There is a variant of SBP that is called culture-negative neutrocytic ascites. It is characterized by elevated ascitic fluid PMN but the culture is negative. It is managed exactly as classic SBP. Such cases would be missed if cultures were not done [5].

The manual PMN counting is time consuming, laborious and required some experience to avoid intra- and inter-observer variability. So, a simple rapid bedside test would be useful clinically [14].

Calprotectin is acute-phase inflammatory protein that is released from the PMN. Calprotectin has anti-proliferative and antimicrobial properties [14]. Calprotectin is used clinically widespread in the diagnosis and monitoring treatment of inflammatory bowel disease [15].

In an earlier study [11], patients with liver cirrhosis had higher fecal calprotectin compared with the control. Fecal calprotectin correlated with hepatic encephalopathy grade and SBP.

Later on, studies were conducted on ascitic calprotectin [12, 14, 16,17,18]. Ascitic calprotectin could be measured by either enzyme-linked immunosorbent assay (ELISA) or a point-of-care (POC) lateral flow assay with the Quantum Blue® Reader [16].

Burri et al. [16] reported that patients with SBP had statistically higher values of ascitic calprotectin that was measured by two techniques namely ELISA and POC. A cutoff value (0.63 μg/mL) measured by ELISA had 94.8% sensitivity, 89.2% specificity, 60% PPV and 99% NPV. A cutoff value (0.51 μg/mL) measured by PCO had 100% sensitivity, 84.7% specificity, 100% PPV and 87.7% NPV. Both techniques were useful with excellent correlation.

Two studies assessed the ratio of ascitic calprotectin to ascitic total protein. One study [17] found that ratio was useful for SBP diagnosis unlike the other one [12].

Fernandes et al. [12] studied 88 patients of whom 41 had SBP. They were mainly males and alcoholics. Higher ascitic calprotectin was found. A cutoff value (1.57 μg/mL) measured by POC had 87.8% sensitivity, 97.9% specificity, 97.3% PPV and 90.2% NPV.

In the study conducted by Abdel-Razik et al. [18], patients with SBP had higher calprotectin, serum procalcitonin, serum and ascites TNF-α, IL-6. A cutoff value of 94 ng/mL had 94.3% sensitivity, 91.8% specificity, 93% PPV and 95% NPV.

In a recent French study [14], a 1.51 μg/mL cutoff measured by POC had 86.1% sensitivity, 92% specificity, 65.9% PPV and 97.3% NPV.

CRP is acute-phase protein that elevates in many inflammatory conditions. The hsCRP measures the low levels of CRP. The hsCRP has a higher sensitivity than CRP. Patients with SBP show elevated CRP levels that decrease with treatment [12, 14, 19]. Only one study by Guler et al. [6] assessed the role of serum hsCRP in non-neutrocytic ascites.

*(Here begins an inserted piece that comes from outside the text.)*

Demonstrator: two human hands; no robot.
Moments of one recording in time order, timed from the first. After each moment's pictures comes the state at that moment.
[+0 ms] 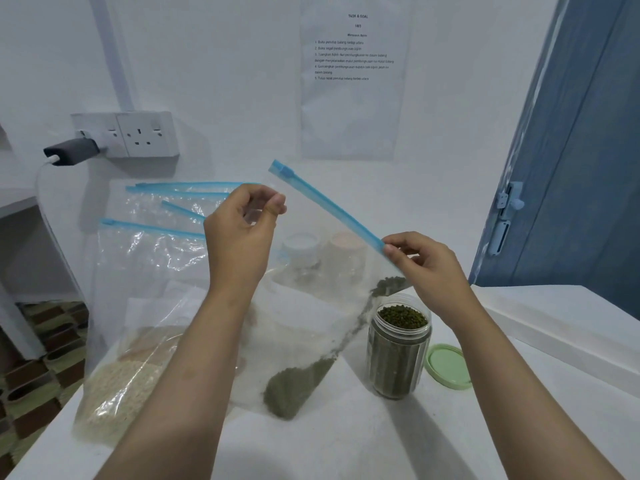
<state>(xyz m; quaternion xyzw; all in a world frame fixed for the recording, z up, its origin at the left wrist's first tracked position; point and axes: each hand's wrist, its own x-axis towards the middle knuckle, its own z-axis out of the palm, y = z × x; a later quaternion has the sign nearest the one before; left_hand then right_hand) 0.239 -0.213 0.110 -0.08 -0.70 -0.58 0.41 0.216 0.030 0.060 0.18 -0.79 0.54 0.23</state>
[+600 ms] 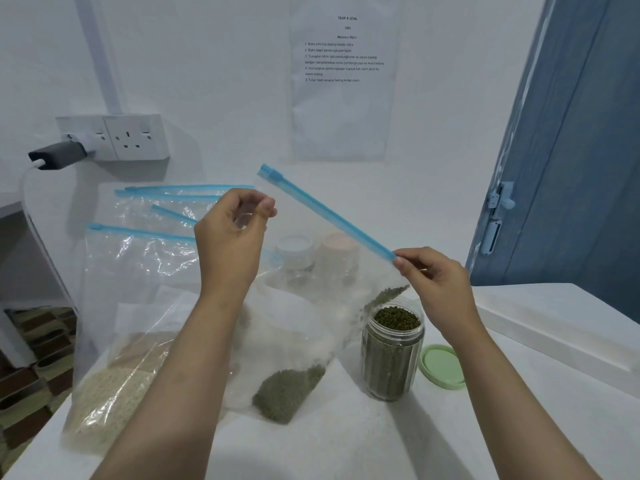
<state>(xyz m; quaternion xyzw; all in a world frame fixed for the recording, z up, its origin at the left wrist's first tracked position) 0.232 -0.213 0.106 -0.08 -0.69 -0.59 0.41 0.225 0.045 0.041 0.13 -0.76 0.59 0.26</state>
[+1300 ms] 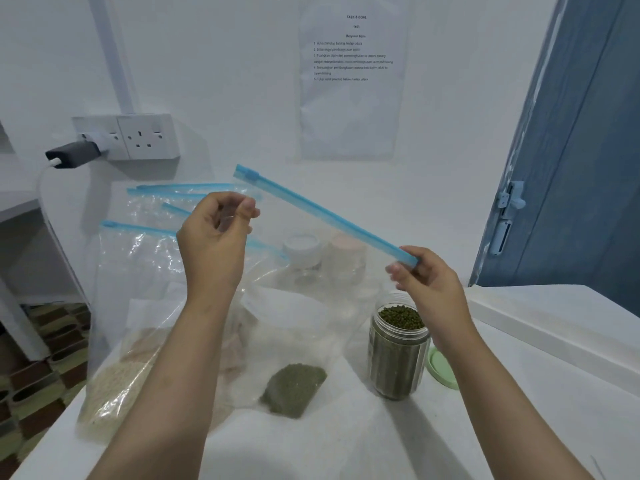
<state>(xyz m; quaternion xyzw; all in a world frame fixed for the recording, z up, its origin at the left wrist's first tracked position) 0.240 -0.231 0.102 -0.05 -0.65 -0.62 0.43 0.229 0.026 0.033 0.09 -0.69 0.69 0.21</state>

They found that hsCRP was higher in patients with SBP and non-neutrocytic ascites compared with the control. The levels decreased with antibiotic therapy. Leukocyte esterase is an enzyme produced by PMN in response to inflammation. It can be detected by leucocyte esterase reagent strips.

In the current study, the measurement of serum or ascitic nitrous oxide did not add a benefit in SBP diagnosis. Patients with SBP had higher serum CRP level, which is consistent with the other studies [12, 14, 19]. Furthermore, serum hsCRP was higher in SBP patients in accord with Guler et al. [6] study. Most patients had positive ascitic leucocyte esterase test (95%) in contrast few patients in the control group.

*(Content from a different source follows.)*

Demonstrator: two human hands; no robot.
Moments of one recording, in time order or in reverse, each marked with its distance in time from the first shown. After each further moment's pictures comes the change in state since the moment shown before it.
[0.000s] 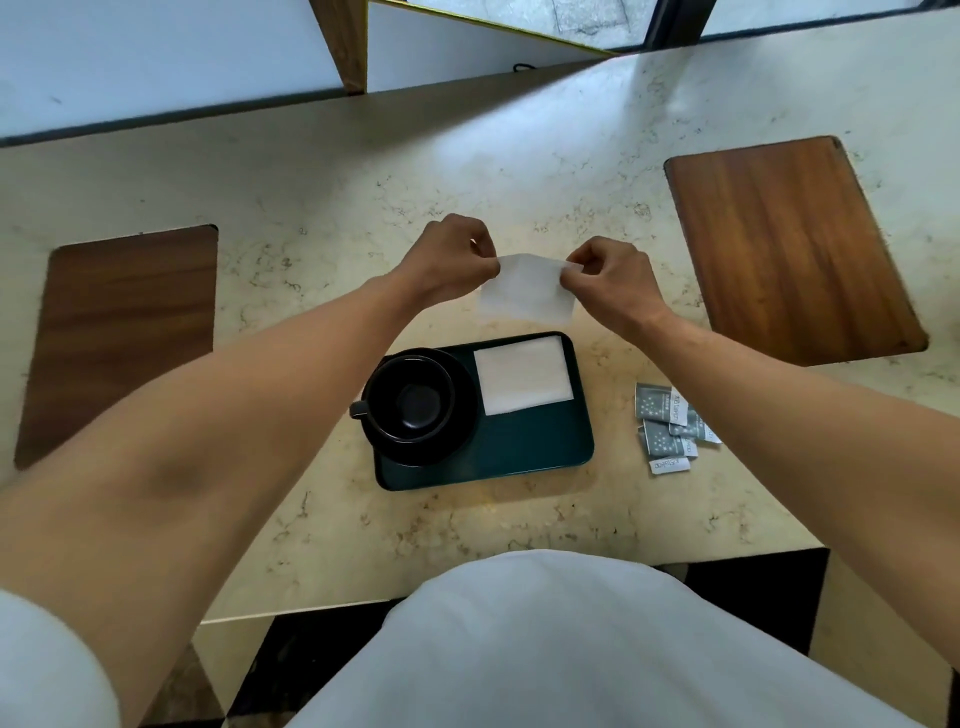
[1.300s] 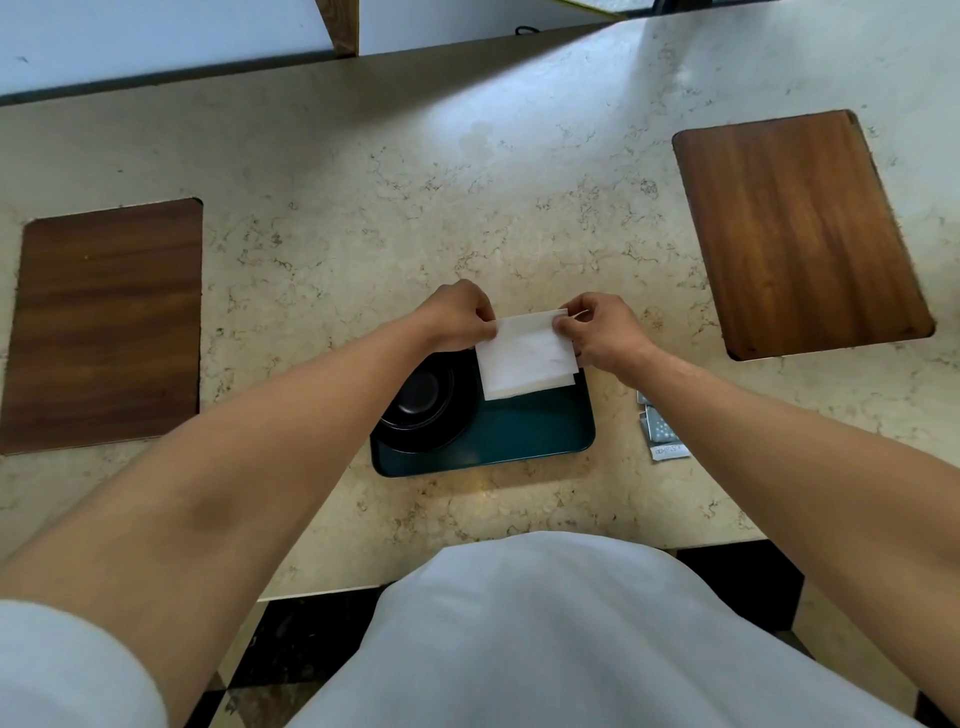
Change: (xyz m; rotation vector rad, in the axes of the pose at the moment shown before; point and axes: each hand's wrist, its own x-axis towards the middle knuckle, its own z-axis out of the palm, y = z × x) left_hand -0.026 -0.041 0.053 0.158 -0.300 -0.126; right_hand -0.028 0.045 0.042 0.162 -0.201 0.362
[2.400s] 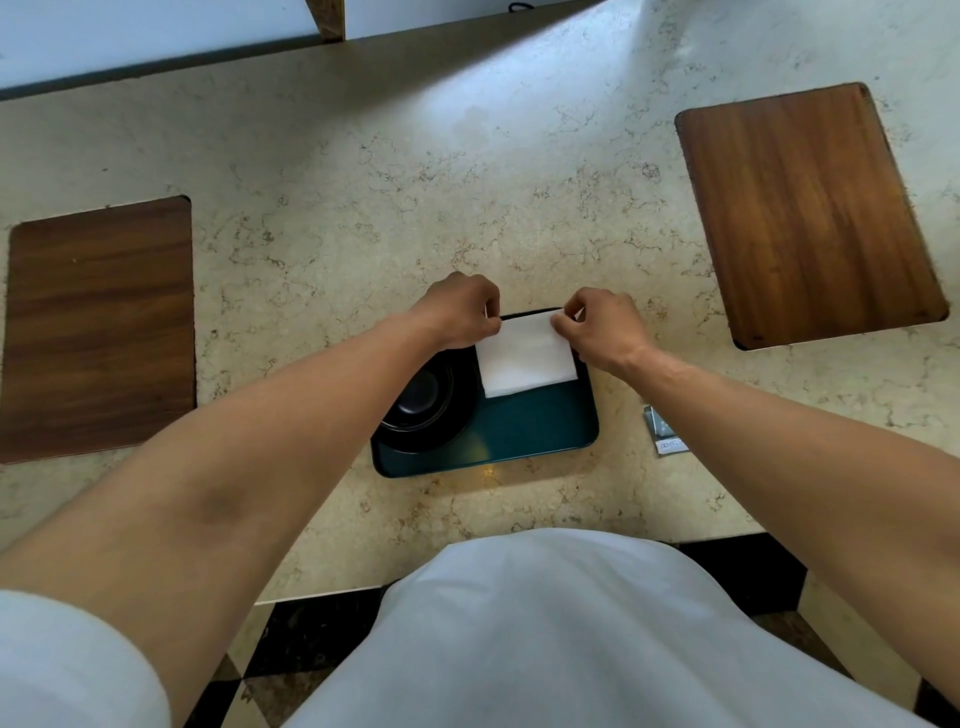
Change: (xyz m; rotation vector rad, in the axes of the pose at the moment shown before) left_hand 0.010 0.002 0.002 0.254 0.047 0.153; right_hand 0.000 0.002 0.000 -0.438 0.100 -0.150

Calprotectin was significantly higher in SBP patients. Calprotectin >2 ng/mL had 90% sensitivity, 92.5% specificity, 92.3% positive predictive value and 90.2% negative predictive value. The cutoff is completely different from other studies [11, 14, 16, 18] even measured by ELISA but the sensitivity and specificity are high as reported by other studies [11, 14, 16, 18]. In fact, the methodology of measurement should be standardized in the next studies.

Limitations of the study

The number of patients is small, we did not follow the treatment measuring calprotectin and so the recurrence.

Conclusion

Ascitic calprotectin is a useful marker for spontaneous bacterial peritonitis diagnosis.